What you need to do: Type out the listing again, exactly, with every line included.
^^^^^^^^
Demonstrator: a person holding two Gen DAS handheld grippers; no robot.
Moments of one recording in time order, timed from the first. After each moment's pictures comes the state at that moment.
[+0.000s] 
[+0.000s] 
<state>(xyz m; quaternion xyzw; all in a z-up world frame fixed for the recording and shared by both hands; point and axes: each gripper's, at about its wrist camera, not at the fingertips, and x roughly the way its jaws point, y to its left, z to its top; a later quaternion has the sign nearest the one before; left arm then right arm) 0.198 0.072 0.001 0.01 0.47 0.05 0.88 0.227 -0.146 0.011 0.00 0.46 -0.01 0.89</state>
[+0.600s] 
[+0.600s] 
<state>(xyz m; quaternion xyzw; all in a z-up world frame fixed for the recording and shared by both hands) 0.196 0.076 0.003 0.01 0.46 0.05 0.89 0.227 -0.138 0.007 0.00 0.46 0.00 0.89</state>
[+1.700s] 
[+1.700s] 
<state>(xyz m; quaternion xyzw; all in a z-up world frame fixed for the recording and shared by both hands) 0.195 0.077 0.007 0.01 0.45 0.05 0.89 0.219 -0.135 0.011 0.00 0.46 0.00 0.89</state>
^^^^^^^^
Expected output:
Demonstrator: a person holding two Gen DAS handheld grippers; no robot.
Moments of one recording in time order, timed from the first. After each moment's pictures comes the state at that moment.
[+0.000s] 
[+0.000s] 
<state>(xyz m; quaternion xyzw; all in a z-up world frame fixed for the recording and shared by both hands; point and axes: each gripper's, at about its wrist camera, not at the fingertips, and x roughly the way its jaws point, y to its left, z to its top; a later quaternion has the sign nearest the one before; left arm then right arm) 0.198 0.072 0.001 0.01 0.47 0.05 0.88 0.227 -0.146 0.011 0.00 0.46 -0.01 0.89</state>
[+0.600s] 
[+0.600s] 
<state>(xyz m; quaternion xyzw; all in a z-up world frame fixed for the recording and shared by both hands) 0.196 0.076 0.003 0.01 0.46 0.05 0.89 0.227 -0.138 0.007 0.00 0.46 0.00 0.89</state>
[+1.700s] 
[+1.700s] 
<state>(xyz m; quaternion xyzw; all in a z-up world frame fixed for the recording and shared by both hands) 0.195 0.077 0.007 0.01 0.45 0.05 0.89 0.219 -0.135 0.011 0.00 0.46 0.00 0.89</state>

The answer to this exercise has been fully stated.